Achieving a peaceful resolution to the conflicts that have raged on and off along Myanmar’s periphery since independence in 1948 has always been elusive, and is all the more so in the midst of the security forces’ continuing brutal crackdown on peaceful demonstrators across the country and a steadily worsening economic outlook.
Sure enough, on February 20, the 10 NCA signatories released a statement clarifying that they were suspending all political negotiations with the coup regime. Moreover, the fighting between the Tatmadaw and the KNU continues in Kayin State, as clashes between the Tatmadaw and the Kachin Independence Army, the KIO’s armed wing, continue to escalate in northern Shan State, due to the continuous incursions of Tatmadaw Light Infantry Divisions 88 and 99 into regions occupied by the KIO/KIA. The region saw around 20 skirmishes in February alone.

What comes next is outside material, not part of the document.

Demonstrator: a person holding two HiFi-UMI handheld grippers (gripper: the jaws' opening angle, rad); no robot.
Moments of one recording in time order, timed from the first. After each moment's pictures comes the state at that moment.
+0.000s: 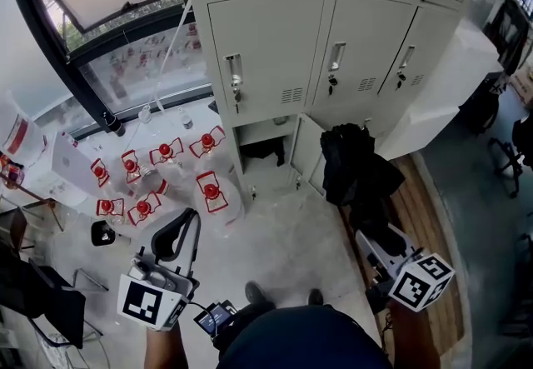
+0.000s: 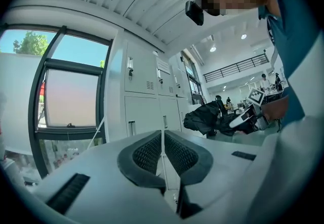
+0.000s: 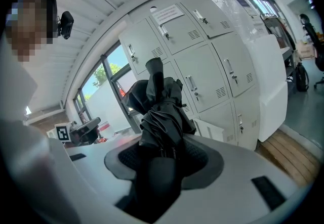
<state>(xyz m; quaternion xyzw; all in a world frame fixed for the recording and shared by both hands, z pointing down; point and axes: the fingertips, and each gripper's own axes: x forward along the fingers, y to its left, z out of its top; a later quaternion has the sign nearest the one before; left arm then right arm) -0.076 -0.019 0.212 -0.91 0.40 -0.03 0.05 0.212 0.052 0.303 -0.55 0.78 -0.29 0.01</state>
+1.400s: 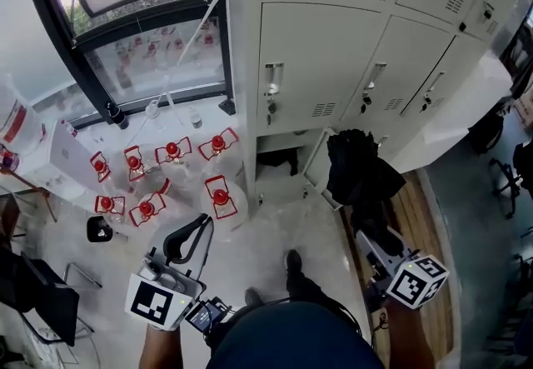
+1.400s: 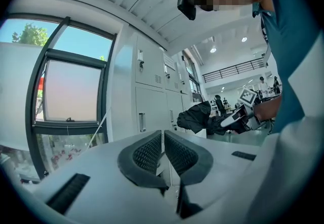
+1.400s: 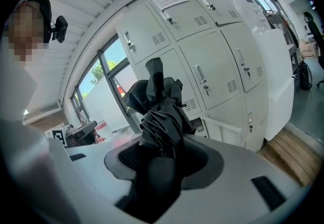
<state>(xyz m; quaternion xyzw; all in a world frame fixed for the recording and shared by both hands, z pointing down) -0.141 -0.081 0.246 -0.92 0.38 -0.03 0.02 0.148 -0.033 0.326 -0.55 0.78 -0.30 0.00</state>
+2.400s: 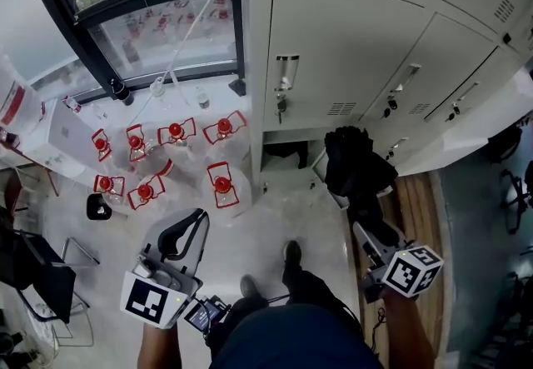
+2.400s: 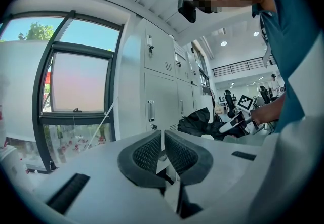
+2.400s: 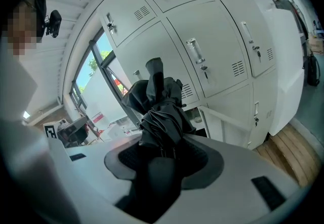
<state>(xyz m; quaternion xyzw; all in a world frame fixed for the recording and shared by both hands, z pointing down) -0.130 -0.148 0.288 -0.90 0.43 -0.07 -0.02 0.168 -0.128 0.395 -0.52 0.77 -0.35 -0.06</state>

Although the Tatmadaw and the so-called Three Brotherhood Alliance – the AA, TNLA, and MNDAA – have extended their respective unilateral ceasefires until the end of March, peace talks between the Tatmadaw and the Alliance and KIO seem unlikely to happen anytime soon.
Amid these circumstances, hope for peace in Myanmar has gradually faded since the coup regime installed itself in power. As long as the Tatmadaw continues to conduct its offensive operations against EAOs, the junta’s promise to use its new peace-making committees to push forward the nationwide peace process will ring hollow. Beyond that, only time will tell how the deeply unpopular coup regime, if it survives, can possibly manage to push Myanmar towards a long-awaited but elusive peace.
Joe Kumbun is an independent political analyst from Myanmar.